* **Exercise prompt**
Search the entries below for the word "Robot" and copy each line that has it.

START Provided entries

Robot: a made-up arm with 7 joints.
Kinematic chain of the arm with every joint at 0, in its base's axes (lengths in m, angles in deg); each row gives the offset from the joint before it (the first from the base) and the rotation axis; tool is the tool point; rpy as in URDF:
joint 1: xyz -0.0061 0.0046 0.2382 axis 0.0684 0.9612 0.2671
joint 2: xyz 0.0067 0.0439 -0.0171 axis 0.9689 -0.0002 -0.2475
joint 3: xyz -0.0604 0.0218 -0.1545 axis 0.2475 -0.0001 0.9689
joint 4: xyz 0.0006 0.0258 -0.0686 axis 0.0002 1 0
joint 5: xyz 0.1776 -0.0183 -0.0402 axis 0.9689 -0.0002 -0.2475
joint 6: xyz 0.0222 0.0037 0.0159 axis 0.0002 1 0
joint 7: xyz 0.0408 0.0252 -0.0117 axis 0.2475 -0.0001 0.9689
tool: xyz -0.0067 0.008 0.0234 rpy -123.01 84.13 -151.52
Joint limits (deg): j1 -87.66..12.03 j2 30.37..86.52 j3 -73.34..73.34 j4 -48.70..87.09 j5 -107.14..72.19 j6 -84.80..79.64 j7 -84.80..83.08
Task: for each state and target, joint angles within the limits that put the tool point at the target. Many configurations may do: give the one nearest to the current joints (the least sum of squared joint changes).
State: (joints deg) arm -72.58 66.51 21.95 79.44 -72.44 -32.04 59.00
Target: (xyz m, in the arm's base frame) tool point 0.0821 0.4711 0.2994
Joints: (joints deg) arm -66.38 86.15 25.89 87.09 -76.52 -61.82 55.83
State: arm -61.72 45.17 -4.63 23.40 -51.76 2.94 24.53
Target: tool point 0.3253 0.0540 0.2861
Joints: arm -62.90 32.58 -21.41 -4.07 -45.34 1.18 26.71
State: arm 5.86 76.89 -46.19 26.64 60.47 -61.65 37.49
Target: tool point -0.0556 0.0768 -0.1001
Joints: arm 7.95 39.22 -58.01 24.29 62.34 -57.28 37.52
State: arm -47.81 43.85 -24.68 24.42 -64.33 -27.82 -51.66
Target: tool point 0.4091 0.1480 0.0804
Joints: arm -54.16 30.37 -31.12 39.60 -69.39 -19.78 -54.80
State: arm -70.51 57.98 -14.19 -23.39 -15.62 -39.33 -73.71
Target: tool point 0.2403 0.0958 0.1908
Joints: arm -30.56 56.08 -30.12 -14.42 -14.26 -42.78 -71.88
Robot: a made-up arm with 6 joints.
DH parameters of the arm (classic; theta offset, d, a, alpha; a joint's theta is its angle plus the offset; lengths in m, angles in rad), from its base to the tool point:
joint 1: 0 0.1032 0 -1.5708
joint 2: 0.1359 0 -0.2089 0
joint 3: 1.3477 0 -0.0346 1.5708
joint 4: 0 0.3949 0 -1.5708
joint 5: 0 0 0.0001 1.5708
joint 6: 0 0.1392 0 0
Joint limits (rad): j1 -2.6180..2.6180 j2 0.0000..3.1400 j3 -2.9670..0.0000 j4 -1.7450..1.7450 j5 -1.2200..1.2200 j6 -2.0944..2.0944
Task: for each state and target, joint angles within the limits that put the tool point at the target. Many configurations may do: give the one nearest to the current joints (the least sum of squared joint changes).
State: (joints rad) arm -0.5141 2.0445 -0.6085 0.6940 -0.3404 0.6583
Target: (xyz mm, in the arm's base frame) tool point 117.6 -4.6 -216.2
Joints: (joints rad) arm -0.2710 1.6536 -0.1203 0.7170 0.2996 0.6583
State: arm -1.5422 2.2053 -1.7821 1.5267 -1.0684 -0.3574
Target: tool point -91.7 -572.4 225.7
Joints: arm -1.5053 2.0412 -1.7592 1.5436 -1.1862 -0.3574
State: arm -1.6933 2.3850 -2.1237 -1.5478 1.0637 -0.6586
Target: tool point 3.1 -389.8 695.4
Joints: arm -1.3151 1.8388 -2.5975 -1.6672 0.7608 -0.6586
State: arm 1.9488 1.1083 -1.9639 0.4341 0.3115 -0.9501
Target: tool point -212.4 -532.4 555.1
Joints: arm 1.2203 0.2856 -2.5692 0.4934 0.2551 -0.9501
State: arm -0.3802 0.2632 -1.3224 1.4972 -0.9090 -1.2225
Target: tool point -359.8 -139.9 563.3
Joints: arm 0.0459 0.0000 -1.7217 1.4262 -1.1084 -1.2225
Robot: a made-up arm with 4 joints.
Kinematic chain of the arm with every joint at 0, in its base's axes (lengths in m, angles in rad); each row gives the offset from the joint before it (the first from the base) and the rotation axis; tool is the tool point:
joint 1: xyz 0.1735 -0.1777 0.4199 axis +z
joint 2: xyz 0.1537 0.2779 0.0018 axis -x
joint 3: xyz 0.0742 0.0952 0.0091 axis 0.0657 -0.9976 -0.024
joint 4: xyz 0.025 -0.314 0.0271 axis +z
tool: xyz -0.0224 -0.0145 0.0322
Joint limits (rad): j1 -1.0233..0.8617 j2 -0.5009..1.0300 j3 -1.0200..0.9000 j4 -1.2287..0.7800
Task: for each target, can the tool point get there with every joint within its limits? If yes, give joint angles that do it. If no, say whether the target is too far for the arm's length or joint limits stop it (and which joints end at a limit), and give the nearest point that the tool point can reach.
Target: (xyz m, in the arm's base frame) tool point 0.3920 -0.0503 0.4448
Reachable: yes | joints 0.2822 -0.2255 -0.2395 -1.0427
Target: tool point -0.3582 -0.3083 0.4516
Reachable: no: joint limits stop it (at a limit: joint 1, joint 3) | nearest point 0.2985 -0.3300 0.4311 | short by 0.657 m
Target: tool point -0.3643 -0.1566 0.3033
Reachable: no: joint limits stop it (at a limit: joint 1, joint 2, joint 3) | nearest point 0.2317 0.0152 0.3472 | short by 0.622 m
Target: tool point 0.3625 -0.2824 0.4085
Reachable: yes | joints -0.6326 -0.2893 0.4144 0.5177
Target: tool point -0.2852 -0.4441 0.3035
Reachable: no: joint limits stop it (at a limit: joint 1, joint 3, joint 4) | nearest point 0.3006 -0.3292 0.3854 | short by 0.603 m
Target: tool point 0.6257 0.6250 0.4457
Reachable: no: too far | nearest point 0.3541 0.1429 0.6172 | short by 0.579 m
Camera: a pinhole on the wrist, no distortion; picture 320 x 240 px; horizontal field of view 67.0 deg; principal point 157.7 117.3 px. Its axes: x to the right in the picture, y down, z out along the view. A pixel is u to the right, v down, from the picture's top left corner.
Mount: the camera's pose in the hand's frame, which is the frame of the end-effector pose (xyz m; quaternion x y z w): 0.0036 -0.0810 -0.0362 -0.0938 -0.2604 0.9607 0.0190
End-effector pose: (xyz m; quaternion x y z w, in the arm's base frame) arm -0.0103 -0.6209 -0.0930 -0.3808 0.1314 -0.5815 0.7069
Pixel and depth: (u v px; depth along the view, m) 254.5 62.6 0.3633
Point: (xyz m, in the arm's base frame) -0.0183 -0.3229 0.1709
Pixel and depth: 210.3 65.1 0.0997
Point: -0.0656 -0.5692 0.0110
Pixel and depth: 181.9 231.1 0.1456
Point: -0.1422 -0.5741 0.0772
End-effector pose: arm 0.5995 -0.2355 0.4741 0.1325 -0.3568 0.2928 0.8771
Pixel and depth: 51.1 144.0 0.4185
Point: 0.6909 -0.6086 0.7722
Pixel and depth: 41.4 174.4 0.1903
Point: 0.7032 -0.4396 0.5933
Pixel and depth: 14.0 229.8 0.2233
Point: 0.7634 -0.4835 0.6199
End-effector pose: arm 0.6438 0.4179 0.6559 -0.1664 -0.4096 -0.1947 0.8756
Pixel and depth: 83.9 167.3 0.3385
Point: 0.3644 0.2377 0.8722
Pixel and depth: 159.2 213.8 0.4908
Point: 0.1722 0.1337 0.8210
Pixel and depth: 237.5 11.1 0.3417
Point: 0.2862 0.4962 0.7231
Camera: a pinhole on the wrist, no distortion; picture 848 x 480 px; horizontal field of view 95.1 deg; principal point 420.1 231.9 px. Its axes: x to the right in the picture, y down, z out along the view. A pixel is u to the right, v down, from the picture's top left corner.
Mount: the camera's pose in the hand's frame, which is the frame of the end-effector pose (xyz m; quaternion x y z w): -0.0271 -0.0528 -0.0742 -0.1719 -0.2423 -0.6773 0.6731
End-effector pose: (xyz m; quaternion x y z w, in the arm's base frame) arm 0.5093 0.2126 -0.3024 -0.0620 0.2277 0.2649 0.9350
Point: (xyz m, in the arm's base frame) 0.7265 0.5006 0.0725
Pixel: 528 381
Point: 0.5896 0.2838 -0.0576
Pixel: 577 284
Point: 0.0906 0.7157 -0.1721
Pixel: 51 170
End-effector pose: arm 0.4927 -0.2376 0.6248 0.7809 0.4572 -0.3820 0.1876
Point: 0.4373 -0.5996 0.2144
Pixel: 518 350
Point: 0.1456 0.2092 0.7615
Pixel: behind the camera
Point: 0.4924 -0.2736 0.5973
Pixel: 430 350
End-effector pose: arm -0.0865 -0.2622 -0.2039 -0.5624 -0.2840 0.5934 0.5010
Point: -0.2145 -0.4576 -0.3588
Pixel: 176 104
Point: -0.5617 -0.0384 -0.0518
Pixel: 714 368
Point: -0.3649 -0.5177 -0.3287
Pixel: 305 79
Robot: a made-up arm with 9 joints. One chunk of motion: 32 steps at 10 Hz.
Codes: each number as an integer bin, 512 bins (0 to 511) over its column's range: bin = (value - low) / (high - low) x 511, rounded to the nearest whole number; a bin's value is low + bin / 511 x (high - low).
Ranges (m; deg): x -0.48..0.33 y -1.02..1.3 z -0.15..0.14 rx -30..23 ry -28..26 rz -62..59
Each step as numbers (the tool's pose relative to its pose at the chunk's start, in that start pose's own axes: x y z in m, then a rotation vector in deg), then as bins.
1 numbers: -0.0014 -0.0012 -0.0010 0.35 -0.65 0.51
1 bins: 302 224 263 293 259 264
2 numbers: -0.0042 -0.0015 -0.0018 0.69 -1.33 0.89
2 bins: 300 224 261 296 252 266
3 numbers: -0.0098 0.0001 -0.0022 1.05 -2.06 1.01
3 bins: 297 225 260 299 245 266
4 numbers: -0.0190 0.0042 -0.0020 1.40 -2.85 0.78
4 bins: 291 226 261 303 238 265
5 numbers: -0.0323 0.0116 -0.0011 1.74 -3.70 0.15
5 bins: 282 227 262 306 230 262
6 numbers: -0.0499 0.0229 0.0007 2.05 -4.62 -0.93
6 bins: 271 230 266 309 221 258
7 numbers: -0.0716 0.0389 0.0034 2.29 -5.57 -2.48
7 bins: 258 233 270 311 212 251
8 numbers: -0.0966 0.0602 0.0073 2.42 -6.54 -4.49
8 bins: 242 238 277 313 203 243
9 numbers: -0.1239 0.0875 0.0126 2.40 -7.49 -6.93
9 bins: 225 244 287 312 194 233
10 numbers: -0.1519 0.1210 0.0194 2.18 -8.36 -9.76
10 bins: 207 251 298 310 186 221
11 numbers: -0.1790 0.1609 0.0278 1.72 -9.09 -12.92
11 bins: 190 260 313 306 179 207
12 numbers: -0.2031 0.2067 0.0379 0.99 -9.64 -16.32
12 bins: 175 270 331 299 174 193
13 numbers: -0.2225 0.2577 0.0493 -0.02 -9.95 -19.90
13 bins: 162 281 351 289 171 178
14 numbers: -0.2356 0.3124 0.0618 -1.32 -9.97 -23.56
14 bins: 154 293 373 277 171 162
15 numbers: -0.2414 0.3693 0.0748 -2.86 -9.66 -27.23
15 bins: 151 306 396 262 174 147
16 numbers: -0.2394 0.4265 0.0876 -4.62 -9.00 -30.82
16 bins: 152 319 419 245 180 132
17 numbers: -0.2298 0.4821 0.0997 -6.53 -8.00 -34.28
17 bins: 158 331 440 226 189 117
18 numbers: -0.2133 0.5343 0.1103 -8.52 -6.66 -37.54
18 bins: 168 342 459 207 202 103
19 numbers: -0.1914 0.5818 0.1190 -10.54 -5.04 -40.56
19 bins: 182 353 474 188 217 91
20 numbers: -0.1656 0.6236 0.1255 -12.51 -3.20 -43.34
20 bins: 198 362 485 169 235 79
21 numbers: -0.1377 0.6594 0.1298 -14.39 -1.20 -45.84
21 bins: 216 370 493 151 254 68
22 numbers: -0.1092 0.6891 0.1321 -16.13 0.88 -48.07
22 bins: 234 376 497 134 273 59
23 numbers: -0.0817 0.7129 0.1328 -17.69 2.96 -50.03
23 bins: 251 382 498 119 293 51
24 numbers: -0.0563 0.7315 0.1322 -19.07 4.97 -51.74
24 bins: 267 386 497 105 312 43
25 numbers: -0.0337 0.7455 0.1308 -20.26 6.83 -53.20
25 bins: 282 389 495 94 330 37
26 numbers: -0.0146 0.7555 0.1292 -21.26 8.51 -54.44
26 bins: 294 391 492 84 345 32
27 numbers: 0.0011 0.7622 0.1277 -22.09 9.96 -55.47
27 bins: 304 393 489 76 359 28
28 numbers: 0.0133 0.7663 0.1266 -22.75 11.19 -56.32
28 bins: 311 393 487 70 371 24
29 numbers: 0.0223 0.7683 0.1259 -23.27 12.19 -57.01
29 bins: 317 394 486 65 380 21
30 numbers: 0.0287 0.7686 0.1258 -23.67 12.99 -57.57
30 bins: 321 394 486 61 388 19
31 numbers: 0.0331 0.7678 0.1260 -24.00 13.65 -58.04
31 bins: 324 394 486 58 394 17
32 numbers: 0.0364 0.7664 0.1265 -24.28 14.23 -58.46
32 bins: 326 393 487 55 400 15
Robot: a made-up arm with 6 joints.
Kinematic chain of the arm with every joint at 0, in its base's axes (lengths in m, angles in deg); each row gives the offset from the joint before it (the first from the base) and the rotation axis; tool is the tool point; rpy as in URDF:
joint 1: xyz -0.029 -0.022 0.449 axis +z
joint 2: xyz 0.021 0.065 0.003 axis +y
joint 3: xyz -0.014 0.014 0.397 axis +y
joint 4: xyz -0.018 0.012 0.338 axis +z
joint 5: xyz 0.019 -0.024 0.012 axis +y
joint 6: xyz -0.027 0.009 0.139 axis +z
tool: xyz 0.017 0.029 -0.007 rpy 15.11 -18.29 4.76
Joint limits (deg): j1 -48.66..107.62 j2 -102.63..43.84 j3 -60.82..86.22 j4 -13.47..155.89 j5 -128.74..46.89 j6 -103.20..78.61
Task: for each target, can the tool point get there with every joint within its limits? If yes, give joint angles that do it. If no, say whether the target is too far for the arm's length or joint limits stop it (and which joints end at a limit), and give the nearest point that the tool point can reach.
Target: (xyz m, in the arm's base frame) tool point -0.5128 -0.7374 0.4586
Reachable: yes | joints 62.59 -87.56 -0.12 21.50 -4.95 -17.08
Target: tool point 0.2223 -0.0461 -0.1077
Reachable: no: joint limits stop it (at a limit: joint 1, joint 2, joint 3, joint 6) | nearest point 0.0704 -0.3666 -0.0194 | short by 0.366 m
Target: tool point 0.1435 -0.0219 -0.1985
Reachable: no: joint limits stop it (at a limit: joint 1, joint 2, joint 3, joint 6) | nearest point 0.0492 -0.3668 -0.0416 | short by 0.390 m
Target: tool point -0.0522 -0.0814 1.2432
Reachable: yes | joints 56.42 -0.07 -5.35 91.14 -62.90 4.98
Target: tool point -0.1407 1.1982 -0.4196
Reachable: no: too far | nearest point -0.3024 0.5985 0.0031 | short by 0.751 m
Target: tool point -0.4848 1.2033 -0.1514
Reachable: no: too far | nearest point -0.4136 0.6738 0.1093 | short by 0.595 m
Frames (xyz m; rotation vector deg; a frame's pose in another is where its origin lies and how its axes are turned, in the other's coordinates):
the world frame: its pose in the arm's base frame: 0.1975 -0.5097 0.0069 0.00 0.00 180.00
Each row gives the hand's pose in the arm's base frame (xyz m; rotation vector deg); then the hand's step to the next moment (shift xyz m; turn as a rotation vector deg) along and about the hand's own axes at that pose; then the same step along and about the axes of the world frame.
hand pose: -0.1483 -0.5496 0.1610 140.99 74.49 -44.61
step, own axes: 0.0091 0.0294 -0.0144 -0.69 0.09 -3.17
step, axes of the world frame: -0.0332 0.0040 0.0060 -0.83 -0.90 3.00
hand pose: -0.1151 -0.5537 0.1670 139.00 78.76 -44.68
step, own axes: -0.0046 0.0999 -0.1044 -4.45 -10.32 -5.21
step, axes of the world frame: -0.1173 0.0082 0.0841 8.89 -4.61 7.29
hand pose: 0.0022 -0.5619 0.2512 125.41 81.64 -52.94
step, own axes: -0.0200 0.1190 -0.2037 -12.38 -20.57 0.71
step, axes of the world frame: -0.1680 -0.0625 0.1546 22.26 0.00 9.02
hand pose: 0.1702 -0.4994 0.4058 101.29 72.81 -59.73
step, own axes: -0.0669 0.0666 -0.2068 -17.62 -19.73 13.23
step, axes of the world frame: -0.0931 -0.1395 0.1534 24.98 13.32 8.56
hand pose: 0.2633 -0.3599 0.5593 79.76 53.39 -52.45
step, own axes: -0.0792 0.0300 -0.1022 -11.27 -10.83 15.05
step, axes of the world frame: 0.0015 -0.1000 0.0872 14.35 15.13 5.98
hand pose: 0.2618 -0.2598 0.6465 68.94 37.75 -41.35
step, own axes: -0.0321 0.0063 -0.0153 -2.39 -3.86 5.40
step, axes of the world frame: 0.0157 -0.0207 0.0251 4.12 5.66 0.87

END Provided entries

* **Answer box**
Robot: a made-up arm with 7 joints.
Robot: a made-up arm with 6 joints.
Robot: a made-up arm with 4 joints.
Robot: a made-up arm with 9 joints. One chunk of motion: 32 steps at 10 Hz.
Robot: a made-up arm with 6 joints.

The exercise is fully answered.